Extrait d’un entretien avec un auditeur interne de l’entreprise

« Les roadmaps ont un rôle moteur : tirer les usines, les divisions vers le haut pour les emmener à progresser pour maintenir la compétitivité dans tous les compartiments de l'entreprise (projets, achats, etc.), pour maintenir l'organisation au niveau de l'état de l'art ("worlwide state of the art" ou "benchmark") par rapport à la compétition, pour standardiser (l'organisation se déploie dans le monde entier) afin de retrouver la même organisation partout ».

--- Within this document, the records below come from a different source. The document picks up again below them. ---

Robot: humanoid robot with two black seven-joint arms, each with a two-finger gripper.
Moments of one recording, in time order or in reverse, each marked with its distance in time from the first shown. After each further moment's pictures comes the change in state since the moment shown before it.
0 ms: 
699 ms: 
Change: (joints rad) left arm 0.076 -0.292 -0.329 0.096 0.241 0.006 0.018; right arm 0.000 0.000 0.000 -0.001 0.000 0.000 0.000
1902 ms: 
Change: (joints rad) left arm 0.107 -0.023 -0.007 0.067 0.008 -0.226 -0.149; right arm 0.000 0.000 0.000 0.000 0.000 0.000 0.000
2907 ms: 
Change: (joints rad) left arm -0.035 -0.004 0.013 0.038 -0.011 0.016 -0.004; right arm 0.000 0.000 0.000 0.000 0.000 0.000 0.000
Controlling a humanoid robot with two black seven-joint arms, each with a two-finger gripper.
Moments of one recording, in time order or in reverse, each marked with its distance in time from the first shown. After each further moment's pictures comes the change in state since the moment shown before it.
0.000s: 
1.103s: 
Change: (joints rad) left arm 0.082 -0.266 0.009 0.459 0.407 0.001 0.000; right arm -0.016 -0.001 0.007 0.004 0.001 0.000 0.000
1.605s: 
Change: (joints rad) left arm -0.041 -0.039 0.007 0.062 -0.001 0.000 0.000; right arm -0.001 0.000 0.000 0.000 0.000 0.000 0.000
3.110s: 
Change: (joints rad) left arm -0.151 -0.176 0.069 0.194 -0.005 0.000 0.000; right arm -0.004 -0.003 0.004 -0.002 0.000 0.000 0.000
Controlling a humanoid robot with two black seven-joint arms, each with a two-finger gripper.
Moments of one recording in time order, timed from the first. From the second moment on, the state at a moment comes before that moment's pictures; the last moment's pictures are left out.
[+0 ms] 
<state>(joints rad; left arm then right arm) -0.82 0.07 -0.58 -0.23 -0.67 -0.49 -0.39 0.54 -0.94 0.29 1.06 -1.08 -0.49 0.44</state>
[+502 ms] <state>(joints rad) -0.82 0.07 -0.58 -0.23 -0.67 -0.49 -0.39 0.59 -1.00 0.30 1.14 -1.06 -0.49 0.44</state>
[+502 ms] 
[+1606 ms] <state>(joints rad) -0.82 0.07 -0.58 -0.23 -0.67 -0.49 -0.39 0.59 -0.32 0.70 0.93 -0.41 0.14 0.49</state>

La roadmap de management est donc un outil de gestion au sens de David (1998) : « dispositif formalisé permettant l’action organisée ». Elle donne à la Direction générale la capacité d’agir sur les capacités organisationnelles c'est-à-dire une capacité dynamique au sens d’Eisenhardt et Martin (2000) : la capacité dynamique est « tout processus au sein de l’organisation qui peut transformer d’autres processus ». Le choix des ressources, des compétences et des connaissances et leur mise en action c'est-à-dire le choix des capacités organisationnelles peut être dicté par l’expérience, la science mais aussi la croyance. En effet comme le mettent en exergue St-Amant et Seni (1996) «Toute action tire son origine de la croyance qu’un effort particulier réussira, dans les faits, à produire la situation désirée. Si l’agent est raisonnable (rationnel), cette croyance se fondera sur des connaissances. Plus cette connaissance est bien

fondée, plus la théorie sur laquelle elle se fonde est vraie, plus l’action sera efficace, c’est-à- dire que l’effort fournit pour produire un état de la réaliser ».